If ${f_i} \in L_{\rm loc}^1(\Omega )$ with $\Omega $ an open set in ${\mathbb R^n}$ , and ${f_i}$ are uniformly bounded in ${L^1}$ for every compact set, is it necessarily true that there is a subsequece of ${f_i}$ converging weakly to a regular Borel measure?

Answer 1

Take $K_j$ a sequence of compact sets such that their interior grows to $\Omega$. That is, $\mathrm{int}(K_j) \uparrow \Omega$.

Let $f_i^0$ be a sub-sequence of $f_i$ such that $f_i^0|_{K_0}$ converges to a Borel measure $\mu_0$ over $K_0$.

For each $j > 0$, take a sub-sequence $f_i^j$ of $f_i^{j-1}$ converging to a Borel measure $\mu_j$ over $K_j$. It is evident, from the concept of convergence, that for $k \leq j$, and any Borel set $A \subset K_k$, $\mu_j(A) = \mu_k(A)$.

Now, define $\mu(A) = \lim \mu(A \cap K_j)$. And take the sequence $f_j^j$.

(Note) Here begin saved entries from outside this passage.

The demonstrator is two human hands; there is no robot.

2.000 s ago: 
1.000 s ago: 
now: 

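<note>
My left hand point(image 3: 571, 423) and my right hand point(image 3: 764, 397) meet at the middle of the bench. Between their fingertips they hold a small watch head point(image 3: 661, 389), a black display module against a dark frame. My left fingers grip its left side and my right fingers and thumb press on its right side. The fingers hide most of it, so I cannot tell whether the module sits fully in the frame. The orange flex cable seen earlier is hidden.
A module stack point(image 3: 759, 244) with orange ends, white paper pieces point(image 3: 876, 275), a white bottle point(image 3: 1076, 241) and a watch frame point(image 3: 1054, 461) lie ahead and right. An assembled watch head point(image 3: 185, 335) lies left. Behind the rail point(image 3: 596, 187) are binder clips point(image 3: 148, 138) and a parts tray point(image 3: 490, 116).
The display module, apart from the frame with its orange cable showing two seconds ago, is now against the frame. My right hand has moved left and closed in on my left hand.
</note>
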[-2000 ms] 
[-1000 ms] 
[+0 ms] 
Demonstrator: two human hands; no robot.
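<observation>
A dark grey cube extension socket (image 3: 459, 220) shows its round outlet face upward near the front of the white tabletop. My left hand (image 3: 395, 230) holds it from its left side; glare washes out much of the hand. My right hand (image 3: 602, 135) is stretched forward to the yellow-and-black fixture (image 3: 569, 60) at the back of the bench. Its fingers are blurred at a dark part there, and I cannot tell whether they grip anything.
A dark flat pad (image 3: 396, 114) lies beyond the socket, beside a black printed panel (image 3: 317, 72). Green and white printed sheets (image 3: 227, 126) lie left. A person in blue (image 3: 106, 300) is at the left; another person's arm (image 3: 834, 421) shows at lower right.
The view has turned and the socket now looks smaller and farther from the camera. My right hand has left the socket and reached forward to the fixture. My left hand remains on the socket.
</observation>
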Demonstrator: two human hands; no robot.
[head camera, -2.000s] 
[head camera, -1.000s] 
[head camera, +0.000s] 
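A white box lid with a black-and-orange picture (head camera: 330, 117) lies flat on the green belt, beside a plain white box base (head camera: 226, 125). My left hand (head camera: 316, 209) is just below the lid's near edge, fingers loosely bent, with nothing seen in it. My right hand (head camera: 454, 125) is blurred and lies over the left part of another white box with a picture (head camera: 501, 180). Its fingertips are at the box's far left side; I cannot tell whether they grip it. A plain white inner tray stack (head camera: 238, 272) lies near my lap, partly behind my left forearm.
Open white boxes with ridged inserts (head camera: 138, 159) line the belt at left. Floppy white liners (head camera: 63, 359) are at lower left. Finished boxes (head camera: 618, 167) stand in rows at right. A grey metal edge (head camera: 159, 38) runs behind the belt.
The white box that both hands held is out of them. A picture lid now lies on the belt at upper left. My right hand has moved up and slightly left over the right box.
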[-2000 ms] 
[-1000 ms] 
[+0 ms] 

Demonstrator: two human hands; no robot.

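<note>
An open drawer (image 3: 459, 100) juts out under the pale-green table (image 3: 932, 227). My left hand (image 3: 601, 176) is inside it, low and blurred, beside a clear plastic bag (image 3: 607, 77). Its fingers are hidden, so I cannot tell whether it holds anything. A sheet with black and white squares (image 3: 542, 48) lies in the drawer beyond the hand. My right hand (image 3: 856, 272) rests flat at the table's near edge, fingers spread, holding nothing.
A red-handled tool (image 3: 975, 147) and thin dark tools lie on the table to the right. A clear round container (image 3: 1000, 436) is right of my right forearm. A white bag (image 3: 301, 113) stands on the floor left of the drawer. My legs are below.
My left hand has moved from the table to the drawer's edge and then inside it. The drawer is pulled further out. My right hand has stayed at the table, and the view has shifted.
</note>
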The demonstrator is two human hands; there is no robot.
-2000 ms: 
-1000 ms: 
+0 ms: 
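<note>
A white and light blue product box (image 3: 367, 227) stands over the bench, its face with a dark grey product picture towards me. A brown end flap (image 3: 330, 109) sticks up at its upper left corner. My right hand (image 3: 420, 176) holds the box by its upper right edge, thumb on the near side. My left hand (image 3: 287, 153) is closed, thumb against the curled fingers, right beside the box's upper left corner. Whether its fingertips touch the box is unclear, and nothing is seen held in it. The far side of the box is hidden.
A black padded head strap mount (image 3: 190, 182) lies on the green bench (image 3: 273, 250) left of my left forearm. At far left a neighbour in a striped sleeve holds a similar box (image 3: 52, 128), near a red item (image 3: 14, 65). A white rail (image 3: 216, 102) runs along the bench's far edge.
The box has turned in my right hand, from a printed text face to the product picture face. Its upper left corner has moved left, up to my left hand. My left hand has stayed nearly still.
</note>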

For any continuous $g$ with compact support $K$, there exists $k$ such that $K \subset \mathrm{int}(K_k)$ (why?). Then, since for $j \geq k$, $f_j^j|_{K_k}$ is a sequence that converges to $\mu_k$, $$ \int_{K_k} g f_j^j \mathrm{d}x \rightarrow \int_{K_k} g f_j^j \mathrm{d}\mu_k = \int g f_j^j \mathrm{d}\mu. $$

That is, $f_j^j \rightarrow \mu$.